A experiência argentina é uma das principais referências para o Movimento Verde e Amarelo (MVA) e ajuda a explicar a estratégia adotada pelo grupo para tentar reconstruir o vínculo entre a Seleção Brasileira e seus torcedores. Na Copa do Mundo de 2022, no Catar, a Argentina ganhou destaque não apenas pela campanha que culminou no terceiro título mundial. Fora das quatro linhas, a equipe contou com uma das mobilizações de torcedores mais expressivas da história recente das Copas. Integrantes das tradicionais barras bravas argentinas, grupos que, dentro da Argentina, protagonizam rivalidades históricas e, por vezes, violentas entre si, deixaram as disputas locais de lado para construir uma identidade coletiva unificada em torno da Albiceleste.

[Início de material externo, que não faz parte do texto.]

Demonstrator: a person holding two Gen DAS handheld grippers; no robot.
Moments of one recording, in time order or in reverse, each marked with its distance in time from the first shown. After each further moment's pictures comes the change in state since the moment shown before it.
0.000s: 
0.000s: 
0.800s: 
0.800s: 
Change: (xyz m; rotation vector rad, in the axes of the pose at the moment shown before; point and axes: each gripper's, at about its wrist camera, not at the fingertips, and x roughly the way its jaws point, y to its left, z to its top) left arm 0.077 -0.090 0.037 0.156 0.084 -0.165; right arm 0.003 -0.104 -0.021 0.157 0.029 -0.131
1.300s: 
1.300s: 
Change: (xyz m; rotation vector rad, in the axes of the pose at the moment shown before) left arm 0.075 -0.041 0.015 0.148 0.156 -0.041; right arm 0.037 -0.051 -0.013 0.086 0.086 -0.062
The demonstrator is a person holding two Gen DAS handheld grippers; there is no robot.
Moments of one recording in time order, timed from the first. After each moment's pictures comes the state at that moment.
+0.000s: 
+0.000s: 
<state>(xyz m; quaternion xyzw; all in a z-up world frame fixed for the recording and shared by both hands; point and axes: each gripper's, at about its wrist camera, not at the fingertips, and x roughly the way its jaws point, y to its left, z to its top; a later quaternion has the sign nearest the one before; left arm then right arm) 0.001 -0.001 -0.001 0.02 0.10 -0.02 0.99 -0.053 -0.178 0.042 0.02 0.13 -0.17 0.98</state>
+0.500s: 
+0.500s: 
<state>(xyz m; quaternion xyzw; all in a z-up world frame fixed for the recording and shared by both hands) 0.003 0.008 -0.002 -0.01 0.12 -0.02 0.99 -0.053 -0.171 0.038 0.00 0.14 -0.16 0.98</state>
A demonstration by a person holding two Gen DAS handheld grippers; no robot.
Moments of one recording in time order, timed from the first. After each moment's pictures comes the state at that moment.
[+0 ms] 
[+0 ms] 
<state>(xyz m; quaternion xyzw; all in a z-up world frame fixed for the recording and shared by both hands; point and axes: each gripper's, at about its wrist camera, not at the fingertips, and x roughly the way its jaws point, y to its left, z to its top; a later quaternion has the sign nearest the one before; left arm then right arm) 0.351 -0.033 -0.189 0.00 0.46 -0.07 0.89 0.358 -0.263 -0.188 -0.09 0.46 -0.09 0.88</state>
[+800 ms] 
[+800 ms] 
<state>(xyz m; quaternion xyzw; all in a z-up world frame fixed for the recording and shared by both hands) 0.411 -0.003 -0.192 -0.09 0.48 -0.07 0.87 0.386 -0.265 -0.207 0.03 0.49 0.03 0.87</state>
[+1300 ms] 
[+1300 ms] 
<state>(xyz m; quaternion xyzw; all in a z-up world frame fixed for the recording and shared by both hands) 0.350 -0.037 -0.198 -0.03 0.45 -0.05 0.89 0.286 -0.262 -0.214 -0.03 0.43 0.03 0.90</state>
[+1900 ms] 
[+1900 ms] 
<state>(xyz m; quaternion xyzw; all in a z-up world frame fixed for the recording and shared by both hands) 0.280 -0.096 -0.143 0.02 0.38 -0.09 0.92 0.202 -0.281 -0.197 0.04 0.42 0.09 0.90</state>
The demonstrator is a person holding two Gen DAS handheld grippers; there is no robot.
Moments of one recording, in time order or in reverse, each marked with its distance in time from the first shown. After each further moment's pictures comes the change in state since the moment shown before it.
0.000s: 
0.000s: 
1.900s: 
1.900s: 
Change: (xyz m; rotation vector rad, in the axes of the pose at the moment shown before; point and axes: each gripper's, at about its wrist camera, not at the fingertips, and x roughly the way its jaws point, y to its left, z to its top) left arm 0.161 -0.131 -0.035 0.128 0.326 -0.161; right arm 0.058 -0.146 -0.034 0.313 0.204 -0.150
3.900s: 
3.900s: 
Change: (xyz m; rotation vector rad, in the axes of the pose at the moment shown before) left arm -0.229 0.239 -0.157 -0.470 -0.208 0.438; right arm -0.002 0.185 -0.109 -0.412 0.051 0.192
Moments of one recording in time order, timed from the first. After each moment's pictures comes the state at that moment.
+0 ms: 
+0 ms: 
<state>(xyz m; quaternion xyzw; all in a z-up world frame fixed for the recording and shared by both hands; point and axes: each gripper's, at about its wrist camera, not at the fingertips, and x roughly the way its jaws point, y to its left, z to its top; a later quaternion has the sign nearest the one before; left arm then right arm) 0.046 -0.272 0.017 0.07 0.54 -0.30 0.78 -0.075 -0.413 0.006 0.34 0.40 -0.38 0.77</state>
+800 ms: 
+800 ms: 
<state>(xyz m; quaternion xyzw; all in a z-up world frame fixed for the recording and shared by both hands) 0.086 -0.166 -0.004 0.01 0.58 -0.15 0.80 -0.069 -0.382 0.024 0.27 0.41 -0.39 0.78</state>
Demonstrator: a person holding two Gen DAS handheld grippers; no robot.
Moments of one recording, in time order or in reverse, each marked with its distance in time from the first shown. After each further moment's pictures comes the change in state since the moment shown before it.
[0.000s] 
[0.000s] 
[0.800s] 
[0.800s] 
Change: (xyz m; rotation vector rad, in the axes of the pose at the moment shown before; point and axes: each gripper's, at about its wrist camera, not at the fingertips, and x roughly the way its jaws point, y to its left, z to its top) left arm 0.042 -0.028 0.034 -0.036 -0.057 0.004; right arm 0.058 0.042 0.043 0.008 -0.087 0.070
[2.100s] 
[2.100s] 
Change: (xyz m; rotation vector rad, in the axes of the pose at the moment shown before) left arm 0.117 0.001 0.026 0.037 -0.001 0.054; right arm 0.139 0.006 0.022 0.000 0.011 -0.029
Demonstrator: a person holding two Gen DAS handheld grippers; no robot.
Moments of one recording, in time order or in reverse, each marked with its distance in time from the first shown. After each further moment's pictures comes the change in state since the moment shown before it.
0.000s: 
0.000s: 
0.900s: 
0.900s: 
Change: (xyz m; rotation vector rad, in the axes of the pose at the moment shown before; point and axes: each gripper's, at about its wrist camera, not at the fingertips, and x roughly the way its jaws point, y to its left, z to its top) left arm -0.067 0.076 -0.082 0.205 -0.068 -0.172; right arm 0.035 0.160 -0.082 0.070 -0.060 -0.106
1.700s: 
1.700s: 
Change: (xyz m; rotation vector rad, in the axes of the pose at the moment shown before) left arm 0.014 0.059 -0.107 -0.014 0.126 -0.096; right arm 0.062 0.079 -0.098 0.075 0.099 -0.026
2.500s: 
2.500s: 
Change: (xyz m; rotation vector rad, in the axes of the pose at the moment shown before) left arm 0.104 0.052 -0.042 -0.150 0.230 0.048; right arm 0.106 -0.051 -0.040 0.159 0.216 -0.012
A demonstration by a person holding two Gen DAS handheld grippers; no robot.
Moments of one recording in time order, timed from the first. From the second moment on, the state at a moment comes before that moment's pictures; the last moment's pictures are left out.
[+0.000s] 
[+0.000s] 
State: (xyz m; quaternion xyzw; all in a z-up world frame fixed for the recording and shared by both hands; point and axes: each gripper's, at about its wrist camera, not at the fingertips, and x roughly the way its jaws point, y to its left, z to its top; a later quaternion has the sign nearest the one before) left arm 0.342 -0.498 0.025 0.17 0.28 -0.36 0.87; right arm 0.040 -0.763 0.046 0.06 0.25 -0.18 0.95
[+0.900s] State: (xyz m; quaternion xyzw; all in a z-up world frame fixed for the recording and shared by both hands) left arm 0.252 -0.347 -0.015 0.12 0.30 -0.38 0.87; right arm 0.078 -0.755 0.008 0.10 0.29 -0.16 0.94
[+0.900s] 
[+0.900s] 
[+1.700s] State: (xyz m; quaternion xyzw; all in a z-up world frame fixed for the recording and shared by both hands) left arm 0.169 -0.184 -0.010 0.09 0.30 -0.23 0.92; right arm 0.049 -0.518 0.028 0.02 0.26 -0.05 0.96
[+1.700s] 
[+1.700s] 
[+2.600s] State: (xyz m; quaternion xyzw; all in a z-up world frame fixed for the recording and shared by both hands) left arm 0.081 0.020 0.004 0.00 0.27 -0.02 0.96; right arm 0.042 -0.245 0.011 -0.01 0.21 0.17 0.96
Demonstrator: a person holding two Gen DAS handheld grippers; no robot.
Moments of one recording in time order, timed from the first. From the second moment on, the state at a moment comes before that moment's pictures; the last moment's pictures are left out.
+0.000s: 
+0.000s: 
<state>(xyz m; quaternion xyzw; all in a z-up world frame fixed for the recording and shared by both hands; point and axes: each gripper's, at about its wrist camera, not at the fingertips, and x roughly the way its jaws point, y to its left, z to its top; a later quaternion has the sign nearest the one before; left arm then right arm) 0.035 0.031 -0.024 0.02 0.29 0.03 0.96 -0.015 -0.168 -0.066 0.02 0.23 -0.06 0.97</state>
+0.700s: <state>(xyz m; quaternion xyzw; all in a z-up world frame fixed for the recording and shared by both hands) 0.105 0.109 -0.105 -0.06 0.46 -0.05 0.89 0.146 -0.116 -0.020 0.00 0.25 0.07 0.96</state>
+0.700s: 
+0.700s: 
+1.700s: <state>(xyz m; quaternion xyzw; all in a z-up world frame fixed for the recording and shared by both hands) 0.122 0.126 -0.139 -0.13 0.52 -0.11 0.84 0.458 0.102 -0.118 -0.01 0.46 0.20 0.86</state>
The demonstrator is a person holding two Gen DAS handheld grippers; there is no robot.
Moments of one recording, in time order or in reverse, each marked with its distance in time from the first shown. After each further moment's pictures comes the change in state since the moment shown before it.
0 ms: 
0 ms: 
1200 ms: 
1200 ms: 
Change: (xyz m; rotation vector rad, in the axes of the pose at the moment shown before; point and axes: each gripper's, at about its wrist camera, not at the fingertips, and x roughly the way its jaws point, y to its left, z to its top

O resultado foi amplamente comentado no mundo do futebol. Com uma arquibancada coordenada, cantos unificados e bandeiras, os torcedores criaram uma atmosfera única que se tornou parte da narrativa do torneio. A experiência mostrou que a aproximação organizada entre seleção e torcida pode produzir efeitos positivos tanto no ambiente dentro de campo quanto no fortalecimento do sentimento coletivo em torno de uma equipe nacional.

Mais do que torcer

Em um cenário marcado por divisões políticas, clubísticas e por uma crise de confiança que afetou diretamente o vínculo dos brasileiros com a Seleção nos últimos anos, o MVA apresenta esse projeto como uma tentativa de reconstruir essa conexão.

A Copa do Mundo de 2026 será o primeiro grande teste dessa reaproximação entre a Seleção Brasileira e sua torcida. Além dos resultados em campo, o desafio será medir a capacidade do Movimento Verde e Amarelo de reconstruir laços de pertencimento em torno da equipe nacional e de seus símbolos. Se essa mobilização conseguirá reduzir a distância entre a Seleção e parte dos brasileiros, ainda é cedo para afirmar. Mas uma pergunta permanece em aberto: o sentimento de pertencimento em torno da equipe nacional voltará a ocupar o espaço que já teve no imaginário dos brasileiros?